In sum, no eumaeine species is known to be endemic to Nicaragua. Of the currently known fauna, about 10% has their distributional limit in Nicaragua. Four species (K. micandriana, E. guzanta, P. moctezuma, and H. critola) are unknown south of Nicaragua and eleven (Eumaeus godartii, Pseudolycaena marsyas, Thestius epopea, Lamprospilus coelicolor, Calycopis orcillula, Nicolaea viceta, Gargina emessa, Theclopsis demea, Thepytus arindela, Oenomaus species, and Symbiopsis rickmani) are unrecorded north of Nicaragua.

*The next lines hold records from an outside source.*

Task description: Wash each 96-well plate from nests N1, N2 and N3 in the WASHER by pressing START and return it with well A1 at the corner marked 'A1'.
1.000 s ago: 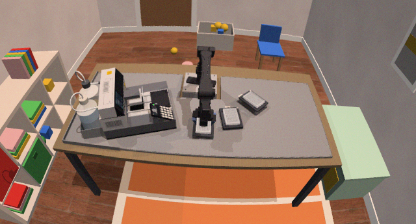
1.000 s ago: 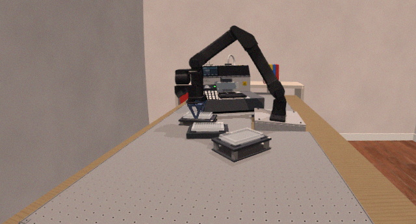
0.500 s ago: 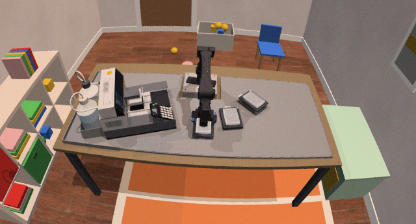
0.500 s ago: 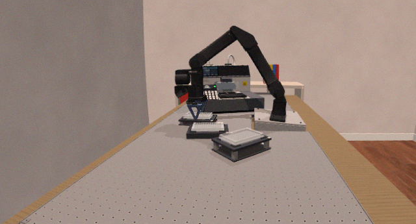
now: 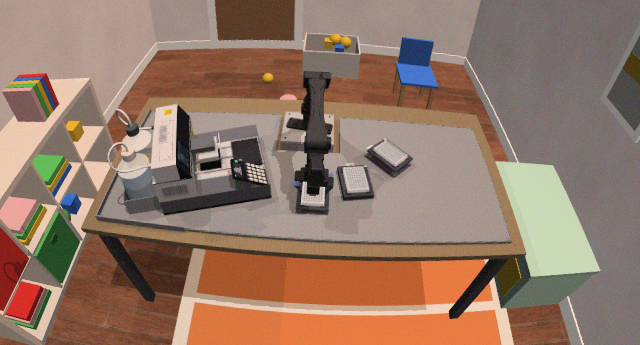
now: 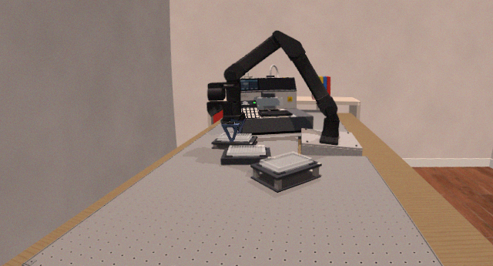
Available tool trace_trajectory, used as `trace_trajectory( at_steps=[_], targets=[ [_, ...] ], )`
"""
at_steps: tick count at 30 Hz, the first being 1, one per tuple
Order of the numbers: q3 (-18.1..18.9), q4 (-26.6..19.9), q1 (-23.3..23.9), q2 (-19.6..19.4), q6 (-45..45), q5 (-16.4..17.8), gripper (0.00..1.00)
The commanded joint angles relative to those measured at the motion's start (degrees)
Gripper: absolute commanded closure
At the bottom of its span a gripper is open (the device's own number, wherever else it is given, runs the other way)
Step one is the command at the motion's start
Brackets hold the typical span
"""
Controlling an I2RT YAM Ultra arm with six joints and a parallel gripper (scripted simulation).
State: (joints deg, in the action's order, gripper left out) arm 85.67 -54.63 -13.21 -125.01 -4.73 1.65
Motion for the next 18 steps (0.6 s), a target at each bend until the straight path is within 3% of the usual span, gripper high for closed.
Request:
trace_trajectory(
  at_steps=[1, 18],
  targets=[
    [0.2, 0.1, 0.0, 0.4, 0.0, 0.0, 0.00],
    [2.0, -2.8, 0.0, 1.6, 0.0, 0.0, 0.00]
  ],
)
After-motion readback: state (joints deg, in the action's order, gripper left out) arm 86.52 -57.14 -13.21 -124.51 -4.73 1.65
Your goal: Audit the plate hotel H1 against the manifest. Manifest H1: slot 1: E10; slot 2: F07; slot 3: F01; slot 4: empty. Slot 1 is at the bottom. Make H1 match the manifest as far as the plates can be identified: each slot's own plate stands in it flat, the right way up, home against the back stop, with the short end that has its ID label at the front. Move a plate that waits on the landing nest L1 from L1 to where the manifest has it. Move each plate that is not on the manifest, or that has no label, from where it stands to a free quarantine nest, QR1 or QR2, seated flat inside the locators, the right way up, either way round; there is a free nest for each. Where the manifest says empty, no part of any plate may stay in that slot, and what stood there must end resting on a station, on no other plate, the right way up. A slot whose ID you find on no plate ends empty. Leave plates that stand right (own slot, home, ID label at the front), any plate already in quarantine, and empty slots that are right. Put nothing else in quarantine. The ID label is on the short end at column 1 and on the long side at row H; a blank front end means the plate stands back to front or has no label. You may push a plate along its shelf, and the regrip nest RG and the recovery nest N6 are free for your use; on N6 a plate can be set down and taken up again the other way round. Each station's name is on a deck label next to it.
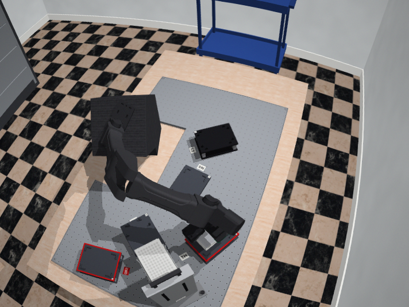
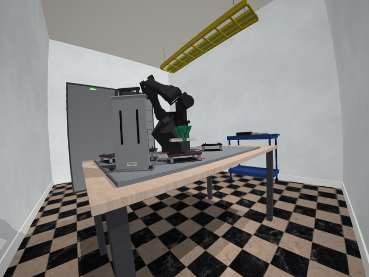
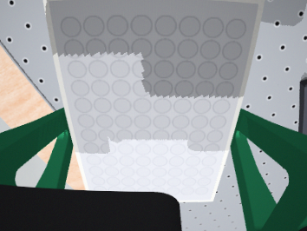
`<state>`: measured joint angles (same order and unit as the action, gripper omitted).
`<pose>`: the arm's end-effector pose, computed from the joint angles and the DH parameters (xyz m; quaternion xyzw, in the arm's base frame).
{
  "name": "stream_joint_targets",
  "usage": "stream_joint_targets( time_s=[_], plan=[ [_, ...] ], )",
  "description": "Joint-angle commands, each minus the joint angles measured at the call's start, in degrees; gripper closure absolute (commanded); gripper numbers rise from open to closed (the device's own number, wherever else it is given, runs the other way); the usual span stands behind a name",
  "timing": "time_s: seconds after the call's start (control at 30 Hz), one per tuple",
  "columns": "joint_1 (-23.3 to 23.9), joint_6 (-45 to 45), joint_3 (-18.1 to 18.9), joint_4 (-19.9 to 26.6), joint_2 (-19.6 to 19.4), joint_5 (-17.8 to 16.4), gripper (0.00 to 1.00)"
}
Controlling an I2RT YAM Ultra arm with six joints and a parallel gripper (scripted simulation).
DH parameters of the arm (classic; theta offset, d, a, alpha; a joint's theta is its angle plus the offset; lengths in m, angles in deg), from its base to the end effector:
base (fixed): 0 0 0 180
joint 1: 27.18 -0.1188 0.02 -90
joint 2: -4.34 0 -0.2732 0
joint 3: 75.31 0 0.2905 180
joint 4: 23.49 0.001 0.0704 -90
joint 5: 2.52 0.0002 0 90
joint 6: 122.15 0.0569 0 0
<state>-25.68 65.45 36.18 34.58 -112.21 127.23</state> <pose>0.4818 -0.0480 0.2357 0.7473 0.5333 -0.0585 0.3920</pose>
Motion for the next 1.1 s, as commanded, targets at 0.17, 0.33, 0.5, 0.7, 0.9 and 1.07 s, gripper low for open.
stream_joint_targets(
  time_s=[0.17, 0.33, 0.5, 0.7, 0.9, 1.07],
  plan=[
    [-0.4, -0.9, -1.2, -1.6, 1.6, 0.2, 0.13],
    [-0.4, -1.0, -0.9, -2.1, 0.8, 0.1, 0.13],
    [-0.2, -1.3, -1.9, -2.8, -0.7, 0.1, 0.13],
    [0.0, -1.6, -1.8, -3.6, -0.2, -0.1, 0.13],
    [0.3, -1.9, -1.8, -4.1, -1.2, -0.2, 0.13],
    [0.7, -2.1, -2.1, -4.8, -1.4, -0.4, 0.13]
  ],
)
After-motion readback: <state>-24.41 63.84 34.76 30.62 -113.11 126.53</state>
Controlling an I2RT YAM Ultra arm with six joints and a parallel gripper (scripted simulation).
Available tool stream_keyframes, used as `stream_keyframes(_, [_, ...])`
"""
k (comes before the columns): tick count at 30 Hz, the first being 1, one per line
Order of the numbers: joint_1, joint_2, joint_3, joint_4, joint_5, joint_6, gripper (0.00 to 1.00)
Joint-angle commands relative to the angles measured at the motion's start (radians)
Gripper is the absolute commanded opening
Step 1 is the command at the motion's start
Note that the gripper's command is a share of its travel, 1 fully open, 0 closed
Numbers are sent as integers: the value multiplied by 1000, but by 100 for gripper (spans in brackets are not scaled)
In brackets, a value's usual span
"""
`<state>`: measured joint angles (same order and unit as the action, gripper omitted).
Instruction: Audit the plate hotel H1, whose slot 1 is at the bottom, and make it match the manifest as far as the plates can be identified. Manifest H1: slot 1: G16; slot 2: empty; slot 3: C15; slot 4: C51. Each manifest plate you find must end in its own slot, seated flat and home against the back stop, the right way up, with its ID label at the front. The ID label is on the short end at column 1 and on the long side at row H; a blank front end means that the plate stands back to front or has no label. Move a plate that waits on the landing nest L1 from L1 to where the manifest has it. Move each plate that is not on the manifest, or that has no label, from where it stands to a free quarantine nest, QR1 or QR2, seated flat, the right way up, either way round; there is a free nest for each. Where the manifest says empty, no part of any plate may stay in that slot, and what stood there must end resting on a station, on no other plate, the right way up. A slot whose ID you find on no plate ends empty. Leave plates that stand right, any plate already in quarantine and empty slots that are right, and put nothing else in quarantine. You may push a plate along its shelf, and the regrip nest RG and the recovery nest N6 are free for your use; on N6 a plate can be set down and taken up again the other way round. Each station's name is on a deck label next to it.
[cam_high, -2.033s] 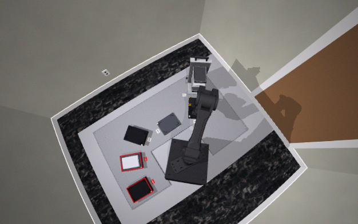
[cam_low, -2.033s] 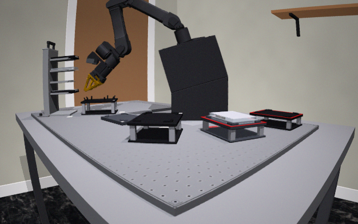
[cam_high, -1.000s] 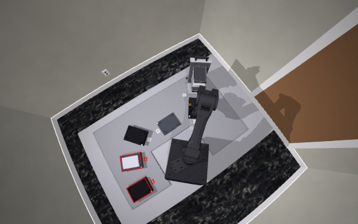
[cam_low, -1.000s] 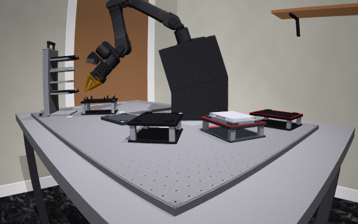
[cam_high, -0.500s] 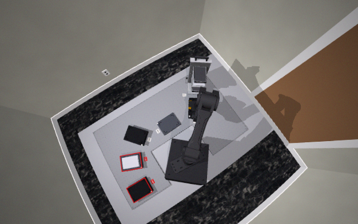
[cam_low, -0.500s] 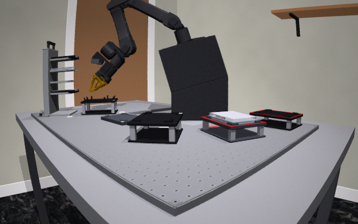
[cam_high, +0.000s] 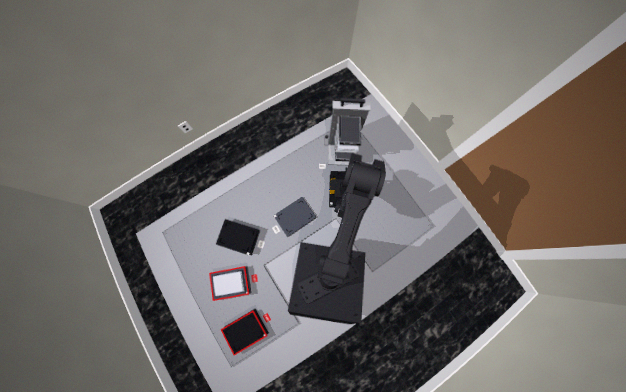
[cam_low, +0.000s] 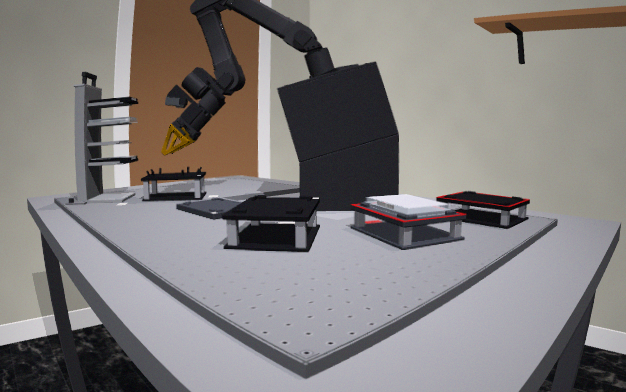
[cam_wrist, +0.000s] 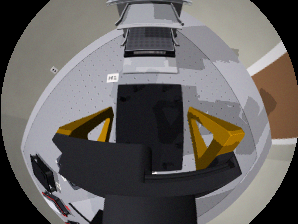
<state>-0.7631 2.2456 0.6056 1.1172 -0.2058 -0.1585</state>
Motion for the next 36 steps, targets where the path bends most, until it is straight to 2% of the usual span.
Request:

Eumaeine Fauna. The recorded eumaeine fauna of Nicaragua with 149 species is more than double the 71 species listed in Godman and Salvin (1887–1901). Another 73 species, which have not been found in Nicaragua, are recorded both to the northwest and to the southeast. Further, the highlands are likely to contain montane species currently known only to the northwest while the wet Caribbean coastal plain is likely to harbor species currently known only to the southeast. For these reasons, the Nicaraguan eumaeine fauna is likely to be greater than 200 species, perhaps substantially so.
Acknowledgements
Dan Janzen and Winnie Hall wachs shared information on reared and DNA barcoded Costa Rican lycaenids. Christophe Faynel and Bob Busby provided information on hairstreak taxonomy, which gready improved this paper, and made suggestions that improved the accuracy of the manuscript. Paul Scharf accompanied Anderson on many collecting trips and provided him with collected material. John Brown made many helpful suggestions on the discussion of biogeography. John Shuey made available Belize specimens that have improved our taxonomic identifications. For help with recording data, we are grateful to Brian Harris. Karie Darrow made the photographic plate, which amply illustrates her talent. Finally, we thank Lourdes Chamorro for critically reading the manuscript and correcting a number of errors.